───── Source information

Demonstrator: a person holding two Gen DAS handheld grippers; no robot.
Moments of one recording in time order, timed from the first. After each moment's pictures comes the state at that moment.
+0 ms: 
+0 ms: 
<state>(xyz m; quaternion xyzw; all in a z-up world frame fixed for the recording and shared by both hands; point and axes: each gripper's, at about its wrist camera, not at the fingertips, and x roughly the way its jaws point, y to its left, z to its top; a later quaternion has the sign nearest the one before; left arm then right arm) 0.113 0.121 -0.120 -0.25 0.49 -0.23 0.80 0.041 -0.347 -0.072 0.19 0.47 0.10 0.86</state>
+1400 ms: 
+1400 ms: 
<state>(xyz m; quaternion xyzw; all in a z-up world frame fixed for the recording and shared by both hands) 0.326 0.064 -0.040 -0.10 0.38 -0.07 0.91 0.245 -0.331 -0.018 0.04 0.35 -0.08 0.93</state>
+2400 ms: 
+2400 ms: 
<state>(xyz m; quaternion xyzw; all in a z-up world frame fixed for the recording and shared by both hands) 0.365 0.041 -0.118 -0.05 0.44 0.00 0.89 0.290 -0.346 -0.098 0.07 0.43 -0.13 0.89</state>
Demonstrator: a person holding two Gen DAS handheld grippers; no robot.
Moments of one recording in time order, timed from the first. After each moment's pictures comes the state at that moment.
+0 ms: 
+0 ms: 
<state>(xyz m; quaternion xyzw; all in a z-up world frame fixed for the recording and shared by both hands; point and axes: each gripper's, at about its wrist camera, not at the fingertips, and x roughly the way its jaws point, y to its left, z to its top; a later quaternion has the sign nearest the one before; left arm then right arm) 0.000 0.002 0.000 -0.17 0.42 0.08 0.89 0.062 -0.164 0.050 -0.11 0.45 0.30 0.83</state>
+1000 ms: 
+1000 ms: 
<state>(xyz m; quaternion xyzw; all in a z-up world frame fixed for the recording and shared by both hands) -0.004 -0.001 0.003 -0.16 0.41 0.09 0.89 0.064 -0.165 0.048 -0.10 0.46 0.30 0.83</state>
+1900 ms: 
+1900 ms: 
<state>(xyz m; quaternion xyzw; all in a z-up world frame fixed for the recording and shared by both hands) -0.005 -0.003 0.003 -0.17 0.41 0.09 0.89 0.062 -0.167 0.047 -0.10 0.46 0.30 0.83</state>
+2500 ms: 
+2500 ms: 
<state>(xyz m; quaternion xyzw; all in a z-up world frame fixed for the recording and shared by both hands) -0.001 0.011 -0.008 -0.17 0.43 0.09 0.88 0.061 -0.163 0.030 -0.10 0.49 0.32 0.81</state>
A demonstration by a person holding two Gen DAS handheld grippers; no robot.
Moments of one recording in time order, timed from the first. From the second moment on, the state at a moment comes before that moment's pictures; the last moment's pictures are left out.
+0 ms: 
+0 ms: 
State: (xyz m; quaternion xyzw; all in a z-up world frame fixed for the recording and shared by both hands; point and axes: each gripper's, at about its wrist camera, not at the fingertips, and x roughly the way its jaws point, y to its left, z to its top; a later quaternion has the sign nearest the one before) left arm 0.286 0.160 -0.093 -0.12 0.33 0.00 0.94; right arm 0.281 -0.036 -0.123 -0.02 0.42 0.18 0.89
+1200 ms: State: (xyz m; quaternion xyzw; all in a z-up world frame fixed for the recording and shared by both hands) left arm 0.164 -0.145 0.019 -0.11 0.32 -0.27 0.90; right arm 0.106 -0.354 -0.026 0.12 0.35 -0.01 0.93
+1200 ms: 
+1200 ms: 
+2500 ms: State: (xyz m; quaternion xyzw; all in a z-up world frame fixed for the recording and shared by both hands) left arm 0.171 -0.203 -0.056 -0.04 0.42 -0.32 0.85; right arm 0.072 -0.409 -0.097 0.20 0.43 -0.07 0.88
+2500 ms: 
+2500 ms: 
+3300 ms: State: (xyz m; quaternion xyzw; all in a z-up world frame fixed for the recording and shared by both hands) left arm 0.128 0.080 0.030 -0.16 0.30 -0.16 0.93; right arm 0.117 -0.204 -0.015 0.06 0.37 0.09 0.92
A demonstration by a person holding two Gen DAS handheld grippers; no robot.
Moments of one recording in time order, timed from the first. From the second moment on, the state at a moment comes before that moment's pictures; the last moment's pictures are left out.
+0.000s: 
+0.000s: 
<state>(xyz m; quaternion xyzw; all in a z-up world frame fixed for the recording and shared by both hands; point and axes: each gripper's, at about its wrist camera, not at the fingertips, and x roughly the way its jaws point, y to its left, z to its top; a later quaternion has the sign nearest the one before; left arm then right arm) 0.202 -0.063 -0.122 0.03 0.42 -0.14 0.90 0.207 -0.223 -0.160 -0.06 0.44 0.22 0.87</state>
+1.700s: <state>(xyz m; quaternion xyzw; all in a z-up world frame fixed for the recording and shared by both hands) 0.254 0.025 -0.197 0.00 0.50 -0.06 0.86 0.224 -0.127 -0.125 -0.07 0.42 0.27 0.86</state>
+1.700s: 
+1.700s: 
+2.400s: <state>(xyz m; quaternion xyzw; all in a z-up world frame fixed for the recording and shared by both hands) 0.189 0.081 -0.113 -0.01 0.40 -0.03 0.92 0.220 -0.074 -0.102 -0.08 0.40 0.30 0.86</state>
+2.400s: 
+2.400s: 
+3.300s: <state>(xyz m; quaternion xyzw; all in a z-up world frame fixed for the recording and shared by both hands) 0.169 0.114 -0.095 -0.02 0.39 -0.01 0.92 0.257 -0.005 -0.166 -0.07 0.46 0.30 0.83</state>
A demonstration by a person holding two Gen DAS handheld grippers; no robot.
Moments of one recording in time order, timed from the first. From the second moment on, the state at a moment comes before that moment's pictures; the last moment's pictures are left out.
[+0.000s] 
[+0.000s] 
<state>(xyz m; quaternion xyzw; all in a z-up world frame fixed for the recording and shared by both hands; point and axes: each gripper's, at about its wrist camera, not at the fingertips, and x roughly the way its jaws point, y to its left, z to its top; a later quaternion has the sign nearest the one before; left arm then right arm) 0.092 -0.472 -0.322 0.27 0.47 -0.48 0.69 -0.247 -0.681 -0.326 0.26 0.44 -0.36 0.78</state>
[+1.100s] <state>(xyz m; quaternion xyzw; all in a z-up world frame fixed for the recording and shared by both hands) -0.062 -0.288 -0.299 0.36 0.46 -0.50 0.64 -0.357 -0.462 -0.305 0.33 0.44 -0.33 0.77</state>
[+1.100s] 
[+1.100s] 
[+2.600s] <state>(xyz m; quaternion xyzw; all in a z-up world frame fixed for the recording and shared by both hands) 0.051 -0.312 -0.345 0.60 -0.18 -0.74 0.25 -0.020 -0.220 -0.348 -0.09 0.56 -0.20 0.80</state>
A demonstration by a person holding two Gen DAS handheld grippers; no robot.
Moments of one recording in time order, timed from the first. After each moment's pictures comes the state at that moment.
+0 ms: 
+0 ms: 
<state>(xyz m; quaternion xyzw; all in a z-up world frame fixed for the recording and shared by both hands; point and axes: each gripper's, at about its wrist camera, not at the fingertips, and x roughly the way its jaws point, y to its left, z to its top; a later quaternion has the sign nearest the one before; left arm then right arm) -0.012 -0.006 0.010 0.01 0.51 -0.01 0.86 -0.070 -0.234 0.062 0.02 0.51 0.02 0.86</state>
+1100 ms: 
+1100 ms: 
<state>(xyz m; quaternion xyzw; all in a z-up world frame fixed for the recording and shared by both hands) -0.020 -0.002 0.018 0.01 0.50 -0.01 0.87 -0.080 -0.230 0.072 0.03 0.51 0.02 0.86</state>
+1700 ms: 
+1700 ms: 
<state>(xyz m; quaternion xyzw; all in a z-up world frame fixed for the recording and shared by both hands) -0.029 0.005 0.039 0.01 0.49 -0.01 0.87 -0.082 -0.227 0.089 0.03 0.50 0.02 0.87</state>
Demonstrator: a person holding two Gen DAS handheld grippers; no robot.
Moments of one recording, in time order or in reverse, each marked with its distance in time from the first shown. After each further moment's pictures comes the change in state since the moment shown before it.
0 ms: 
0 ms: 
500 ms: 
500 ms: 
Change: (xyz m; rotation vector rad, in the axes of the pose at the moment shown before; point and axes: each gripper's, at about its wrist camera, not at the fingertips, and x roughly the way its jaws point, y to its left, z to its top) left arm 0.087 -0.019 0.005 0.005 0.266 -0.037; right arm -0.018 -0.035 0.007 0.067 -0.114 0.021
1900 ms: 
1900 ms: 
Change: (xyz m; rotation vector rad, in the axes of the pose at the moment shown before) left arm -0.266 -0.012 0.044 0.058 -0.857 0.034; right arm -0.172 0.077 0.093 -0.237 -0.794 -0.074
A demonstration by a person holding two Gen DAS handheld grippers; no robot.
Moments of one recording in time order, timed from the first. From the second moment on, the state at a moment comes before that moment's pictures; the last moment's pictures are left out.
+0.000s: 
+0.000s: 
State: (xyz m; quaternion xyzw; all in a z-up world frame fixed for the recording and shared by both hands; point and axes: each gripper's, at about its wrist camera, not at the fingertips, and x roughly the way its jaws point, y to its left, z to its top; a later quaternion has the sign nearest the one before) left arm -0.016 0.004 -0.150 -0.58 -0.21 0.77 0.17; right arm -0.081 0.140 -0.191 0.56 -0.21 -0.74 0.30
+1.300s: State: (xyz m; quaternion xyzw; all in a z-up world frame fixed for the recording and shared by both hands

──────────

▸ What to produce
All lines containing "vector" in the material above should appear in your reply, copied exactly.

▸ Completed task
Change: (xyz m; rotation vector rad, in the axes of the pose at the moment shown before; point and axes: each gripper's, at about its wrist camera, not at the fingertips, and x roughly the way its jaws point, y to its left, z to its top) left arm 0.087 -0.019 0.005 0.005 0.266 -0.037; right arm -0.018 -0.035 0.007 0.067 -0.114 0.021
Change: (xyz m; rotation vector rad, in the axes of the pose at the moment shown before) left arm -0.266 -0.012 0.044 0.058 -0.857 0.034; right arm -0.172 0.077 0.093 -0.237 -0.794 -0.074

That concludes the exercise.